# Par Cook Quiche?



## chefc (Oct 7, 2010)

I have a great recipe for a crustless individual quiche, but it takes 25 minutes to bake. Do you think I could par cook it, then finish it to order?

To make it a bit more pedestrian ... do you think I can freeze the portions I don't use from one Sunday to the next?


----------



## durangojo (Jul 30, 2007)

don't think you can par cook, but you can cook them through , then rewarm in oven, or god forbid to some, nuke it....quiche not only freezes well, it recovers well too

joey


----------



## chefc (Oct 7, 2010)

I don't even have a microwave in my kitchen!


----------



## petemccracken (Sep 18, 2008)

I cook quiches at least a day ahead and then refrigerate/freeze.

Either serve room temperature or heat in a 350°-400°F for 5-10 minutes, depending on type of quiche.


----------



## durangojo (Jul 30, 2007)

just out of curiosity, what type of pan do you use... a tart pan with removable bottom?...

joey


----------



## petemccracken (Sep 18, 2008)

I use "ring molds" on a sheet pan lined with parchment or Silpat.


----------



## durangojo (Jul 30, 2007)

and, she asks, stupidly, "doesn't the filling ooze out?"... gravity being what it is and murphy's law being what he is, how come?

joey


----------



## boar_d_laze (Feb 13, 2008)

Zee secret, she is in zee cruite de pate brisee.

BDL


----------



## durangojo (Jul 30, 2007)

exceptin bdl that chefc's quiche is crustless...gotcha!

joey


----------



## petemccracken (Sep 18, 2008)

durangojo said:


> exceptin bdl that chefc's quiche is crustless...gotcha!
> 
> joey


Ooops!
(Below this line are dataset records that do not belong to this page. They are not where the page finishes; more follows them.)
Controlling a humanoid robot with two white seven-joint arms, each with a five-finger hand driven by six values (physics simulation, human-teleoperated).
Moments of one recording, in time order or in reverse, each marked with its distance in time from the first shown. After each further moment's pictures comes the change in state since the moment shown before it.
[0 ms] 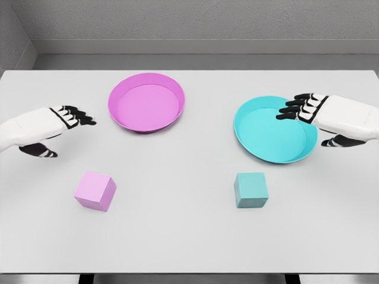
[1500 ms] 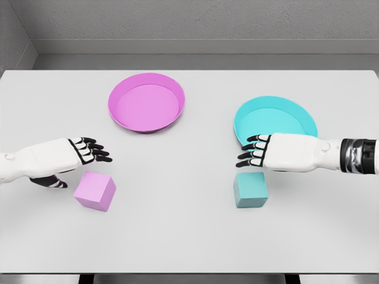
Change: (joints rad) left arm 0.118 0.068 -0.010 -0.202 0.000 0.000 -0.018; right arm -0.110 0.168 0.174 -0.098 0.288 -0.001 0.194
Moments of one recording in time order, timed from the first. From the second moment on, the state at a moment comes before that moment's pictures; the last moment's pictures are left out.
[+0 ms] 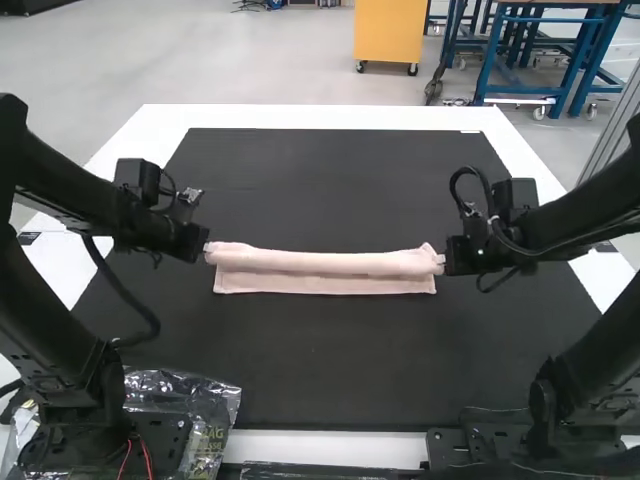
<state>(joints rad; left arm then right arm) 0.07 1.48 0.57 0.02 0.36 0.35 0.09 1.52 0.51 0.15 -0.35 -0.09</state>
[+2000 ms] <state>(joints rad) 0.24 1.47 0.51 0.26 0.38 0.24 -0.04 1.63 0.62 0.01 -0.44 -0.09</state>
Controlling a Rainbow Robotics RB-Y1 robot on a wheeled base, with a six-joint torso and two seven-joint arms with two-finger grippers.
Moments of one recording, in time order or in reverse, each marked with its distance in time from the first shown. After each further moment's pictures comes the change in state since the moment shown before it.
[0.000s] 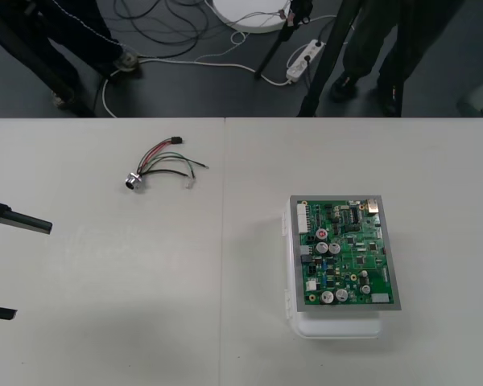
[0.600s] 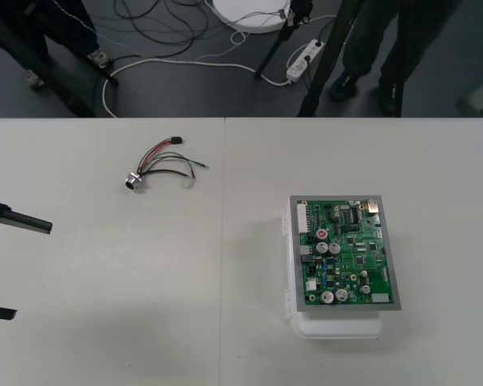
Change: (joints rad) right arm 0.000 0.000 0.000 0.000 0.000 0.000 0.000; left arm 0.000 0.000 0.000 0.000 0.000 0.000 0.000
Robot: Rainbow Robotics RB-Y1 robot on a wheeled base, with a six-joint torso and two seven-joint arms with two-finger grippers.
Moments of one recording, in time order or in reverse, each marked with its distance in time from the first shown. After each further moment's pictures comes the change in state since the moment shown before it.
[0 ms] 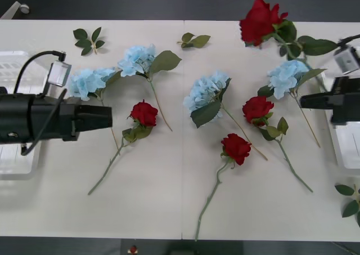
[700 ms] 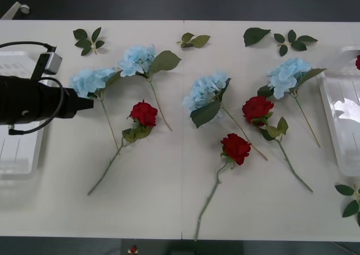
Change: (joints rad) right arm 0.083 0.046 0.000 0.547 0.433 -0.205 -0.239; left arm -0.054 -0.557 0.482 -0.205 -1.484 0.397 0.708
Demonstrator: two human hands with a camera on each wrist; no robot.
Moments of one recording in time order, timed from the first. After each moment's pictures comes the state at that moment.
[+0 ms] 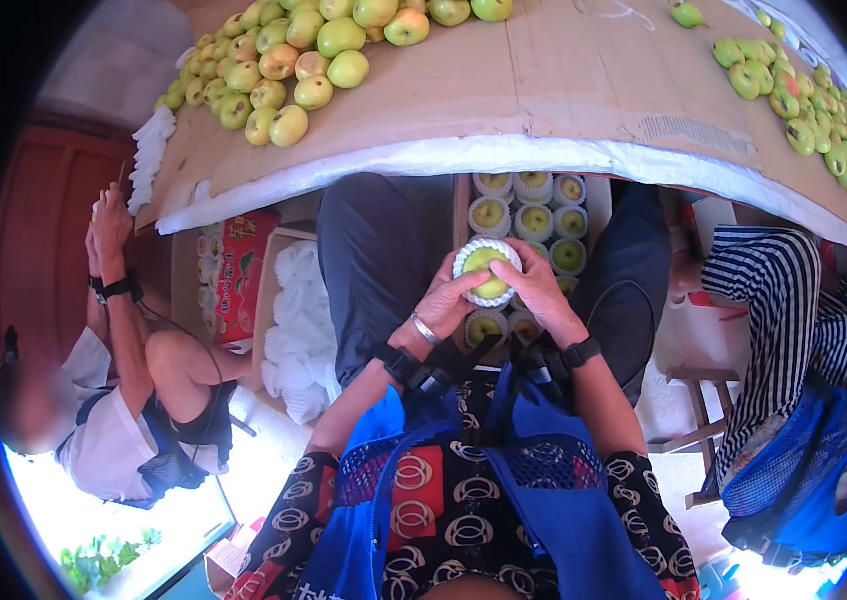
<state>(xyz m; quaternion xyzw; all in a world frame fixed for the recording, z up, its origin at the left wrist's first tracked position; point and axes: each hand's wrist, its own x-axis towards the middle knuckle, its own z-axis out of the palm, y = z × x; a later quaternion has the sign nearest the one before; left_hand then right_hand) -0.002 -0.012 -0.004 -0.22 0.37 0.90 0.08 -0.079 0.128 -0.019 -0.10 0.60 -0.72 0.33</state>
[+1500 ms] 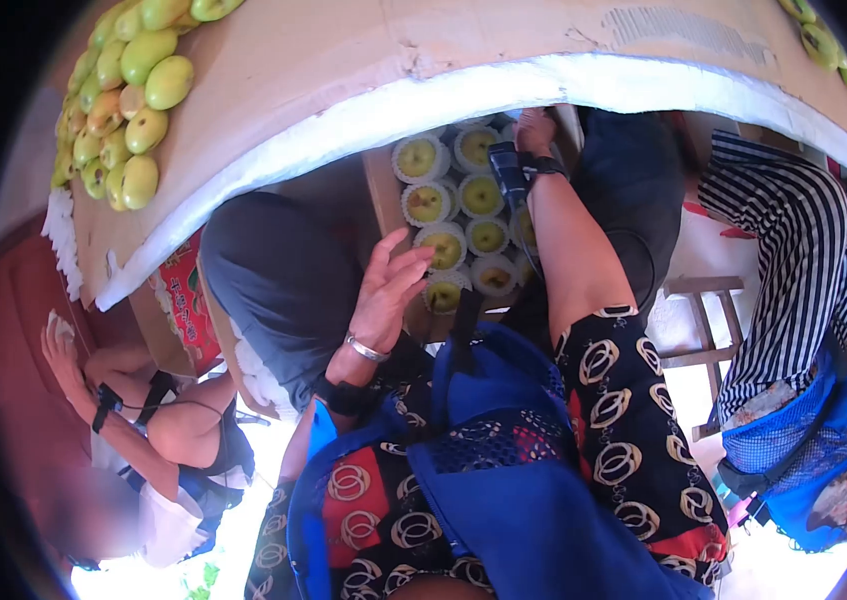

OK, left out a step for crustless, I use a ring of crust dough to seal the ring mold to the parchment/Silpat, at least it works for me /img/vbsmilies/smilies/crazy.gif


----------



## bill methatswho (May 9, 2013)

PeteMcCracken said:


> I cook quiches at least a day ahead and then refrigerate/freeze.
> 
> Either serve room temperature or heat in a 350°-400°F for 5-10 minutes, depending on type of quiche.


Thanks--very helpful to know.


----------